Fikri has written 61 articles for us.

7 Comments

  1. I think LinkedIn might have finally stopped trying to get me to “Connect” with my dead Aunt (2+ years later).

    Ever since the first time it suggested I add her, I started sending my social media passwords to a friend who promised to delete everything a few months after, if I should go before her. Some of these services sound much easier than trying to have her keep track of which pw was the most recent and for what etc. Thanks!

  2. Sometimes I vaguely wonder what happens to accounts and things when people die – and what would happen to all my online stuff should I die.

    It’s good to have some concrete answers/possibilities in one place to peruse, and possibly act on – thanks!

  3. I cannot stress how important this article is!

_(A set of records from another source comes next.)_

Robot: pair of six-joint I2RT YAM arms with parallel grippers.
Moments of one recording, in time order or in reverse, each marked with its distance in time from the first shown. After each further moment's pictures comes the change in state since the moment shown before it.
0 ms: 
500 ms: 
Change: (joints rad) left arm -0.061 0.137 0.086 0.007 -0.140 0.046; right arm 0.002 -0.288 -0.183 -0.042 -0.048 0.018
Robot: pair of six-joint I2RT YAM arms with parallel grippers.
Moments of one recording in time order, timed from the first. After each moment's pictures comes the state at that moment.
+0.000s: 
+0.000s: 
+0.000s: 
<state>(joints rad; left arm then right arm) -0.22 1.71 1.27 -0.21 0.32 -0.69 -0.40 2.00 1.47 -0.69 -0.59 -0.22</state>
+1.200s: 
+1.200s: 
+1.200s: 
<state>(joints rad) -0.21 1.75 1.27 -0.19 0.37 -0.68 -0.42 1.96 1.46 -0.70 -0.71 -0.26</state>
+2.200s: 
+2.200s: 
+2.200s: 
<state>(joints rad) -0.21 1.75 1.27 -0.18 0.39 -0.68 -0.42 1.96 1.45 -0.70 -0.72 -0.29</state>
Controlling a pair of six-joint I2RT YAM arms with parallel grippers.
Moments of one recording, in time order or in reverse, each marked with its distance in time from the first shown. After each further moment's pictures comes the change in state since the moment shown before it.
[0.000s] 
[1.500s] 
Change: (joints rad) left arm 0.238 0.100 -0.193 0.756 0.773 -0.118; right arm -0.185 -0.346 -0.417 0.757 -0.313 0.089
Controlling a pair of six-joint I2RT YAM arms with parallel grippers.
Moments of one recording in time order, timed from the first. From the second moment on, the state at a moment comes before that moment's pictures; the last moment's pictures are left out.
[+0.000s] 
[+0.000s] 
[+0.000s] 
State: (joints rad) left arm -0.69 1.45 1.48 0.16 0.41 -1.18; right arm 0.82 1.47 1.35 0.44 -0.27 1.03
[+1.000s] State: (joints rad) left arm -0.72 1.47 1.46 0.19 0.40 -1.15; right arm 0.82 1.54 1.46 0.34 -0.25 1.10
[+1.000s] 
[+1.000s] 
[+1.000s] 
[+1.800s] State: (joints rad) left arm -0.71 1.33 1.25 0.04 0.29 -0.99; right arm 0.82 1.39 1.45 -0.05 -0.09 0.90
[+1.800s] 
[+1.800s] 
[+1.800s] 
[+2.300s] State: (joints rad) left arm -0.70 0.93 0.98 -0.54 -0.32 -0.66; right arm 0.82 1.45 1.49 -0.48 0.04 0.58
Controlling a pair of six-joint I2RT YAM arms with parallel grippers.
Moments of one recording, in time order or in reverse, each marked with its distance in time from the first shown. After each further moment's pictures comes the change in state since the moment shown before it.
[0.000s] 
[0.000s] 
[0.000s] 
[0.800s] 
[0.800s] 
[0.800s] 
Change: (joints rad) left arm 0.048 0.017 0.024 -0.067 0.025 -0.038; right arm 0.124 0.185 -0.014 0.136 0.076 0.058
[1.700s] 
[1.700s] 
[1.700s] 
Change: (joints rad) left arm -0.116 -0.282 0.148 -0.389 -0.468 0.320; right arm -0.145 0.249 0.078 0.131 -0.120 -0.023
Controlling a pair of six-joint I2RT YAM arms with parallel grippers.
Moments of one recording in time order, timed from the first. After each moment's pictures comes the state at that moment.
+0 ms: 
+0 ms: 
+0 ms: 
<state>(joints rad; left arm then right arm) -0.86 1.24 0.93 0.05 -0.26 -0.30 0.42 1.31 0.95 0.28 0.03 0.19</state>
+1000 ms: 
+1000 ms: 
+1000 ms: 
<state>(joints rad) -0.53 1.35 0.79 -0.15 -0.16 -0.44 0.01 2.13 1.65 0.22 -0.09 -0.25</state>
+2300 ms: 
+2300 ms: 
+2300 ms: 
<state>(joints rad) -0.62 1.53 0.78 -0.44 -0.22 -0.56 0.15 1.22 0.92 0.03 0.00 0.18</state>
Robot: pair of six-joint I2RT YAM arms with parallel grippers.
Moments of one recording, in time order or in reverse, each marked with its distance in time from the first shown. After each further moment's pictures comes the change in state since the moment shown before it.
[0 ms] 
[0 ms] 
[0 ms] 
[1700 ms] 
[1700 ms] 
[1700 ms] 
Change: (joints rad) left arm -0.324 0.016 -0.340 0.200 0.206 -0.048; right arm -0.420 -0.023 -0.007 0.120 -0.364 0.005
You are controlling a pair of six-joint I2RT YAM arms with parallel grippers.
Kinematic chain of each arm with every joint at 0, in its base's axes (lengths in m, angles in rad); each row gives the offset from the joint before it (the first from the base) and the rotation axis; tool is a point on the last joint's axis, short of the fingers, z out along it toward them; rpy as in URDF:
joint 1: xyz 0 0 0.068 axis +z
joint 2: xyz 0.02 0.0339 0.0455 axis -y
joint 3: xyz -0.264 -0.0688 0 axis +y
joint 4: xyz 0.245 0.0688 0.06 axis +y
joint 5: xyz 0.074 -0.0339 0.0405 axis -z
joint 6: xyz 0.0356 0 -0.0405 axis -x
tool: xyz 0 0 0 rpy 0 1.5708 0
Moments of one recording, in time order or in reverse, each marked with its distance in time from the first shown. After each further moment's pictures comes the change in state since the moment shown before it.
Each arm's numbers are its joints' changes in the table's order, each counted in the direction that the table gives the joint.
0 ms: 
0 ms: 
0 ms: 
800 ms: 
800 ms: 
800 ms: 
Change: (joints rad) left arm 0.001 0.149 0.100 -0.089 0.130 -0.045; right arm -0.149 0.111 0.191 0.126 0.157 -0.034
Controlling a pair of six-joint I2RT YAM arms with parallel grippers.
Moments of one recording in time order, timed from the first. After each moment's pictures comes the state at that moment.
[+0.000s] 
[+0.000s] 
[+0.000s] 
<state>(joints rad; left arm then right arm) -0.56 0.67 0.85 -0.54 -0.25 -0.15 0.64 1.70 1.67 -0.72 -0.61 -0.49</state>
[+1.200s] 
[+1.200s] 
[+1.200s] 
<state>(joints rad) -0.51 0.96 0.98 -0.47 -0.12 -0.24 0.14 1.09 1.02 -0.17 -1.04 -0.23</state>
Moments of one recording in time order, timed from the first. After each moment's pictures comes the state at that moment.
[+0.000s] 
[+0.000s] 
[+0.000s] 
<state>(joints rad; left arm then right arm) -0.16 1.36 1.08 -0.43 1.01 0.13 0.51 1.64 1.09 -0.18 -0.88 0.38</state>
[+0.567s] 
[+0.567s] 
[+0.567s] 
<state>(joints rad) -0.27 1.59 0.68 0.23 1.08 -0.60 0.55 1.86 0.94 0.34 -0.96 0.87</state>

I am a legal assistant who does estate planning/trust and estate administration work. I created a document a year or so ago that lists all of my online accounts and logins and I sent it to two people so they could have it in case something happens to me. This article reminded me that I need to update my document and add to it! Also, EVERYONE should have a will and other estate planning documents in place. Super important, even if you are single and don’t feel like you need one.

  4. bookmarking this for reference. what does a pseudo-hoarder do with non-tangible things??
    LIVESON is a little creepy. but if i die and an application wants to tweet like me i hope dead!me sounds like Texts from the Lorax (http://the-toast.net/2013/09/23/texts-lorax/):

    LEATHER IS REALLY SOFT
    I DIDN’T REALIZE HOW SOFT IT IS
    I’m sorry I made you touch leather
    SOMETIMES I GET SLEEPY SPEAKING FOR THINGS
    IT WAS JUST SO SOFT AND I WAS SO SLEEPY
    Do you want me to let you stay in the purse for the rest of the day
    YES PLEASE
    I WOULD LIKE THAT VERY MUCH

  5. i think about this stuff all the time and really wish i knew which specific date i will die on. though in a way i do know. it’s…NEVER!!!!!!!!!!!!!!!!!!!!!!!!!!!!